Restate, exactly as written, the entries below from the line that holds "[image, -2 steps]" through the line that holds "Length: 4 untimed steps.". Pictures are not part of the copy.

(DATA RECORDS Opens)

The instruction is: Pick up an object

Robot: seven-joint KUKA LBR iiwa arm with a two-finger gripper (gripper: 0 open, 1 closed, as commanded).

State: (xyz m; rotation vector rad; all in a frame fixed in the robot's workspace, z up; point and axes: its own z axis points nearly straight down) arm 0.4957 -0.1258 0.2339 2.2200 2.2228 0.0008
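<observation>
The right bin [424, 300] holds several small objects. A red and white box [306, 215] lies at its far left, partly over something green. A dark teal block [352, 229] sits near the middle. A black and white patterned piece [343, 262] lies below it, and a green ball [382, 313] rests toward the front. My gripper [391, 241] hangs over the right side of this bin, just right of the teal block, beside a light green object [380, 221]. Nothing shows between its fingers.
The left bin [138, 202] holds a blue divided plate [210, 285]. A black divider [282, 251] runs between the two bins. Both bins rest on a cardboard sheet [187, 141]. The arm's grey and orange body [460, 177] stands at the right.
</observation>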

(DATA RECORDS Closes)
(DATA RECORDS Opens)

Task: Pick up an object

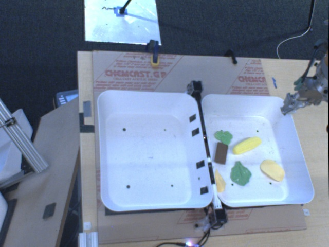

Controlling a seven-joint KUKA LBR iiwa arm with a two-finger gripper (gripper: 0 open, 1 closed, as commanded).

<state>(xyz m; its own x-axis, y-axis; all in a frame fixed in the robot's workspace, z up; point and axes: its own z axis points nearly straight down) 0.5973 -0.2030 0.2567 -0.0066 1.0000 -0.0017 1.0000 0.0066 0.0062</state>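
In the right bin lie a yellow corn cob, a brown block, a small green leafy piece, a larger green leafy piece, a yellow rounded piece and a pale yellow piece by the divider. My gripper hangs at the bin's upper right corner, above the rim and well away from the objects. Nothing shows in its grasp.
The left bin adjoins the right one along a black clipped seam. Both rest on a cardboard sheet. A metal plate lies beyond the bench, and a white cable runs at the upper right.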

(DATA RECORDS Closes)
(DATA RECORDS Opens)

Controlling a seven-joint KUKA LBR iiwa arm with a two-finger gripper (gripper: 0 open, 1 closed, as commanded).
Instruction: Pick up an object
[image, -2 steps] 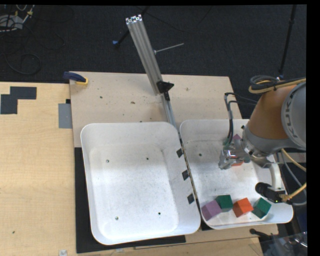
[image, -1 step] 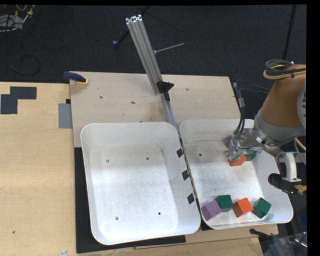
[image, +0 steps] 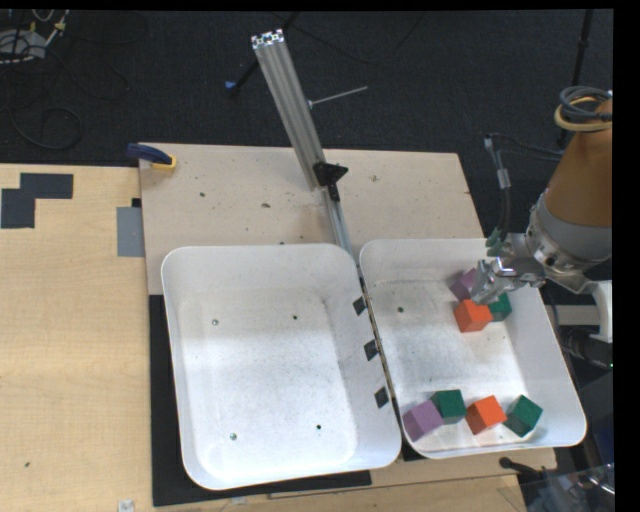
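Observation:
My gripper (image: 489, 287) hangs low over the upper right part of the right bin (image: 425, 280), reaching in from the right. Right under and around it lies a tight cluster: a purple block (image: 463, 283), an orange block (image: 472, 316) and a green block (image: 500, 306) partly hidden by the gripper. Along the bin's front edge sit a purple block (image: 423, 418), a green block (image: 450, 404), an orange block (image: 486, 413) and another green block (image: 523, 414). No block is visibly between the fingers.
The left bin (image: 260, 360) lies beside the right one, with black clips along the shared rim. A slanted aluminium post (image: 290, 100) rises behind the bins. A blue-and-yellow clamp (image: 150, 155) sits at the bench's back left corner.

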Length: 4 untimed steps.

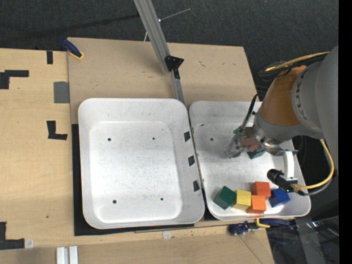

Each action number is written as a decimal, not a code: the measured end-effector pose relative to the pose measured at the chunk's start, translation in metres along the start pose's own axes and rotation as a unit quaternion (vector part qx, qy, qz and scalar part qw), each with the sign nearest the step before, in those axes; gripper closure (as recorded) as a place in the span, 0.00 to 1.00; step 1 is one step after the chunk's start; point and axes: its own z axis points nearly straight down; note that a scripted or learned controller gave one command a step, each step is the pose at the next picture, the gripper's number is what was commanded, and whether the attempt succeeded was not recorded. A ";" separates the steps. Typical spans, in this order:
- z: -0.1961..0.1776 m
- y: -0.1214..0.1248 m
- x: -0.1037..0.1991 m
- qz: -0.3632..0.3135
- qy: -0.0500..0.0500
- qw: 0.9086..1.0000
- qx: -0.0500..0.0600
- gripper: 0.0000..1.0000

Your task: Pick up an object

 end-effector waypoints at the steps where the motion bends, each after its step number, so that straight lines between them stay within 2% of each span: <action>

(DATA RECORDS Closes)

→ RESULT OF THIS TASK:
[image, -2 steps] 
[image, -1 step] 
[image, +0 steps] 
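Observation:
My gripper (image: 489, 287) hangs low over the upper right part of the right bin (image: 425, 280), reaching in from the right. Right under and around it lies a tight cluster: a purple block (image: 463, 283), an orange block (image: 472, 316) and a green block (image: 500, 306) partly hidden by the gripper. Along the bin's front edge sit a purple block (image: 423, 418), a green block (image: 450, 404), an orange block (image: 486, 413) and another green block (image: 523, 414). No block is visibly between the fingers.
The left bin (image: 260, 360) lies beside the right one, with black clips along the shared rim. A slanted aluminium post (image: 290, 100) rises behind the bins. A blue-and-yellow clamp (image: 150, 155) sits at the bench's back left corner.
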
Length: 4 untimed steps.

With that, the output is done.